In the listing that follows, locate the line containing "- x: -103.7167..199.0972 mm" and the line containing "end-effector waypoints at". Retype exactly those two lines and every line between them, and nothing more.

▶ [GIVEN RECORDS]:
========
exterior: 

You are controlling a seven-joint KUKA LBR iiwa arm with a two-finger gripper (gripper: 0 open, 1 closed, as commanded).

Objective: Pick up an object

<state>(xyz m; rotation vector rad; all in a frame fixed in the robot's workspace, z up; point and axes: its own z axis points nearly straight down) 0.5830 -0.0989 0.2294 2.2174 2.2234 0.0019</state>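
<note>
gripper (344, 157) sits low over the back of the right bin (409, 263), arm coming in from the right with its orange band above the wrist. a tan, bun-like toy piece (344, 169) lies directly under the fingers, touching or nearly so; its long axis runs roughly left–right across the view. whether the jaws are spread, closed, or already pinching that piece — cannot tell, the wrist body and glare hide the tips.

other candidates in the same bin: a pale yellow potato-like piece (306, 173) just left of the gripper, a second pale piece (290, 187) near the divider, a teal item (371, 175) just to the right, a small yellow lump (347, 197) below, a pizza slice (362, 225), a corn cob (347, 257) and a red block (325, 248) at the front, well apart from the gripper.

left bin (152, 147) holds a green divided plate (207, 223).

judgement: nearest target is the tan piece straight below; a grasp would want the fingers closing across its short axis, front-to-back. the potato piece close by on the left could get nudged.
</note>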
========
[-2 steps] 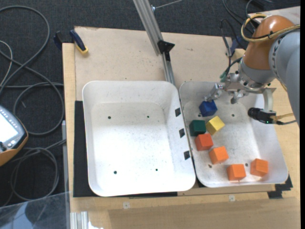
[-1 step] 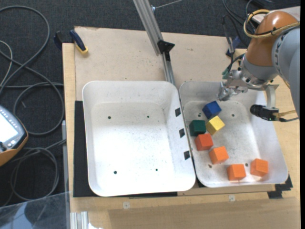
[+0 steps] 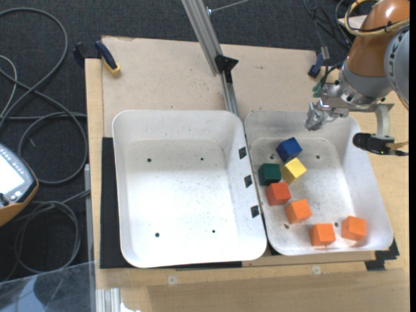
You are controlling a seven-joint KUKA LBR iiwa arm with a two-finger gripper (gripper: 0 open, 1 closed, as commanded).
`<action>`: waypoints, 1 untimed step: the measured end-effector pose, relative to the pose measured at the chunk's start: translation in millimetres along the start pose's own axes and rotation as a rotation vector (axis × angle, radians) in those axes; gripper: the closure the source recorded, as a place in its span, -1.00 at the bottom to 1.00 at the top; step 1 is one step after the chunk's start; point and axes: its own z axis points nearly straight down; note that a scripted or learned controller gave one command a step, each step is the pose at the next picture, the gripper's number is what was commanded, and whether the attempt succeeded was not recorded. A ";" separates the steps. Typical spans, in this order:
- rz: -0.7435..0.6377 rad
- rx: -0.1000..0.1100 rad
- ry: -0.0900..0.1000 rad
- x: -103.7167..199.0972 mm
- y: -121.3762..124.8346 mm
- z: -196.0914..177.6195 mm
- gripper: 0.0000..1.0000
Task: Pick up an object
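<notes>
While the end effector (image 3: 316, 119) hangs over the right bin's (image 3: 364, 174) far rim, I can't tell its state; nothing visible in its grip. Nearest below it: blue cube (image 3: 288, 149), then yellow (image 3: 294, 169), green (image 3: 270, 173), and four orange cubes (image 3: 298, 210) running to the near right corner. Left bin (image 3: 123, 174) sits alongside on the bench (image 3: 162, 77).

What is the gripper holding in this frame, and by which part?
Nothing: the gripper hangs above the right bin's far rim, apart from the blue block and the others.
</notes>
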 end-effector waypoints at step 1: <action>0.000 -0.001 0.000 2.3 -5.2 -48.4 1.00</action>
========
▶ [ANSWER TO THE EXERCISE]:
- x: -103.7167..199.0972 mm
- y: -121.3762..124.8346 mm
- z: -196.0914..177.6195 mm
- gripper: 0.0000..1.0000
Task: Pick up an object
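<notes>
While the end effector (image 3: 316, 119) hangs over the right bin's (image 3: 364, 174) far rim, I can't tell its state; nothing visible in its grip. Nearest below it: blue cube (image 3: 288, 149), then yellow (image 3: 294, 169), green (image 3: 270, 173), and four orange cubes (image 3: 298, 210) running to the near right corner. Left bin (image 3: 123, 174) sits alongside on the bench (image 3: 162, 77).

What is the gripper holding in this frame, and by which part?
Nothing: the gripper hangs above the right bin's far rim, apart from the blue block and the others.
</notes>
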 end-effector waypoints at step 1: <action>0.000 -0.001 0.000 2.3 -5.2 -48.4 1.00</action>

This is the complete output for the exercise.